Quando se pergunta a esta pesquisadora qual aspecto da arte narrativa que mais a encanta ela fala da suspensão do tempo, quando a verdade do narrador vem tão forte que a gente pode se deixar leva, a entrega entre quem conta e quem ouve. Ela cita Leminski para explicar como sente quando o contador “está por dentro ou está por fora” da história. Quando o encontro acontece e a gente se reconhece humano, sensível, bobo, forte, corajoso, apaixonado, bocó, isso nos aproxima de tal maneira que quando encontramos de novo aquela voz narradora já somos velhos amigos.

Ela tem uma predileção pelas histórias de medo. Gosta de ouvi-las e contá-las. Essas narrativas que trazem temáticas que a gente conhece, sente, mas fala pouco. Esses conflitos humanos universais, como por exemplo, os contos de ciclos da morte, as narrativas de demônio logrado, os causos de visagem, assombramento os nossos mitos. Ela diz que gosta da maneira como quase todas essas histórias se resolvem, e nos ajudam a superar o medo que há em nós. Uma de suas favoritas é “A quase morte do Zé Malandro” – versão do Ricardo Azevedo entre outras.

Uma das questões que a interessam é identificar quais são os elementos que caracterizam um bom contador de histórias. Chama-lhe a atenção o fato de que o que se vê de genial em um narrador pode não funcionar tão bem em outro e isso leva-a a concluir que cada contador precisa encontrar a sua verdade. Um bom contador de histórias seria alguém que oferece o que tem de maneira inteira e sincera. E a “inteireza” vem com tudo que o contador traz por dentro, a sensibilidade de ver e sentir quem o escuta, mas passa também pelo exercício de preparação do que vai ser narrado, é quando o contador entrega aos ouvintes uma “história inteira” por dentro e por fora. Segundo ela, um bom contador de histórias deve se “pré-ocupar” com a história que vai contar, lapida-la, torna-la tão sua, que no momento da apresentação o narrador possa entregá-la inteira para ouvintes, como se dissesse: “- venham, ela agora é nossa!”.

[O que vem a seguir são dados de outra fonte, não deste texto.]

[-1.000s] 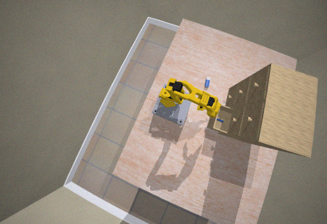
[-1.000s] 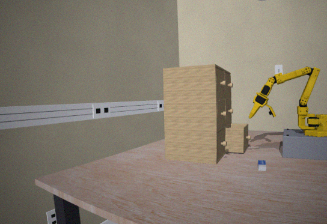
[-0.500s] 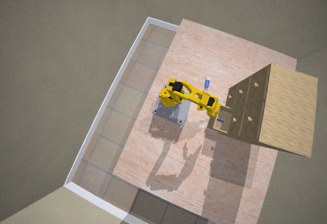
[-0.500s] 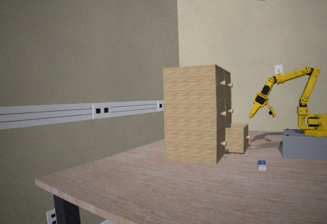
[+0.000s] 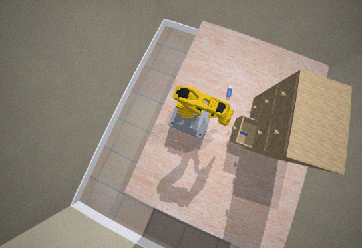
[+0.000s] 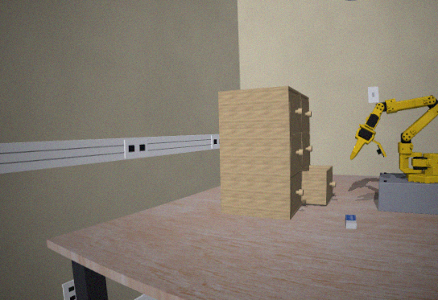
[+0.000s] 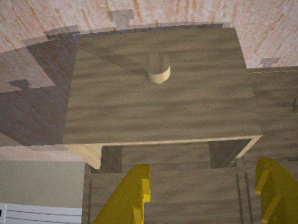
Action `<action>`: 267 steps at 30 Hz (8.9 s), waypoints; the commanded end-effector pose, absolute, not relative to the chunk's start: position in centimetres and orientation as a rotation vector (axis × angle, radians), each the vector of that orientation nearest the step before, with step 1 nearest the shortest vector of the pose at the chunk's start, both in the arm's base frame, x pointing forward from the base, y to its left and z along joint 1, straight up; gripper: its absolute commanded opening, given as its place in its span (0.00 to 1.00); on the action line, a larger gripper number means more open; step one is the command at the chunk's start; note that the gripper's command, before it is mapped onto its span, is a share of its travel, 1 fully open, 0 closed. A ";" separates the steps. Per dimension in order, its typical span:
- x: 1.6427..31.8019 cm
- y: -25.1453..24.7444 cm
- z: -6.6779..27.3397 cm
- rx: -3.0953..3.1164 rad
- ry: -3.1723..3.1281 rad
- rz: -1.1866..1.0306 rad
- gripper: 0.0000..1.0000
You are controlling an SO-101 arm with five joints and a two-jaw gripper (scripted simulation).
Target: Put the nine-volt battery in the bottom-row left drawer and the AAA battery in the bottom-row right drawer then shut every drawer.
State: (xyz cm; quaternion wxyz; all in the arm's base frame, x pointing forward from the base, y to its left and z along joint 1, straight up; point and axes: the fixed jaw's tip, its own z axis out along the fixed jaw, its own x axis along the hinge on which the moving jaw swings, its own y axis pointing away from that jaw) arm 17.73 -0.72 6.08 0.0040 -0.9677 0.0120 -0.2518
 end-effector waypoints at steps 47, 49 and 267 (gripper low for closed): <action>16.0 -2.6 4.4 -2.964 0.094 -1.214 0.21; 16.0 -2.6 4.4 -2.964 0.094 -1.214 0.21; 23.3 -1.9 -2.4 -2.829 0.036 -1.438 0.03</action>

No seu aprendizado Josiane destaca a trajetória no teatro, o treinamento físico em oficinas de expressão corporal e vocal. Foram igualmente importantes a formação em Letras/Português e as leituras sobre literatura oral. Na sua história ela também ressalta o aprendizado com a pesquisa científica das narrativa orais na universidade, as leituras sobre imaginário social, identidade e patrimônio imaterial, a orientação da pesquisa pelas professoras da antropologia que a fez ver o nosso imaginário com beleza e respeito. Mas o mais importante mesmo e o maior aprendizado que teve como pessoa e narradora de histórias, foi e sempre será, sentar nas varandas das casas do povo caboclo da nossa terra, com uma cuia de chimarrão na mão, observar os gestos livres, os exageros, a poesia das palavras simples, a naturalidade com que contam suas experiências e os causos do nosso lugar.”